> _The data_
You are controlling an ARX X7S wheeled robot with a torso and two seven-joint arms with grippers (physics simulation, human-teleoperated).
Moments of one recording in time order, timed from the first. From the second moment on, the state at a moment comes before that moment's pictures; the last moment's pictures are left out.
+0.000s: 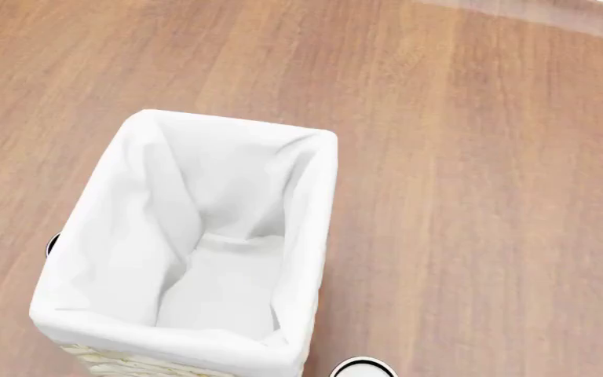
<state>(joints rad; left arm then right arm) 0.17 -0.53 0.08 0.99 -0.51 -0.23 -0.54 -0.17 0.31 -0.47 -0.23 0.41 0.45 0.25</state>
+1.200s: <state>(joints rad) 0.18 -0.56 0.09 0.99 -0.52 -0.19 -0.57 -0.24 0.36 -0.48 -0.36 0.45 0.46 0.34</state>
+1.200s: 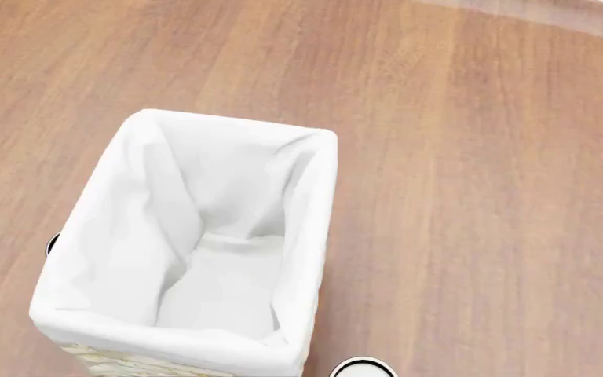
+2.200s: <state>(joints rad) 0.17 -0.58 0.11 1.00 -0.52 -0.18 -0.59 -0.37 0.46 -0.45 -0.67 0.46 0.49 0.47</state>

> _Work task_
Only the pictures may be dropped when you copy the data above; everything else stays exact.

> _Solution to this problem_
You are controlling an ARX X7S wheeled robot with a torso and two seven-joint arms with grippers (physics simulation, human-teleoperated).
Moments of one recording in time order, timed from the first. From the second moment on, the state at a moment comes before that moment's pictures; the last moment's pictures are left out.
+0.000s: 
<state>(joints rad; left arm then right arm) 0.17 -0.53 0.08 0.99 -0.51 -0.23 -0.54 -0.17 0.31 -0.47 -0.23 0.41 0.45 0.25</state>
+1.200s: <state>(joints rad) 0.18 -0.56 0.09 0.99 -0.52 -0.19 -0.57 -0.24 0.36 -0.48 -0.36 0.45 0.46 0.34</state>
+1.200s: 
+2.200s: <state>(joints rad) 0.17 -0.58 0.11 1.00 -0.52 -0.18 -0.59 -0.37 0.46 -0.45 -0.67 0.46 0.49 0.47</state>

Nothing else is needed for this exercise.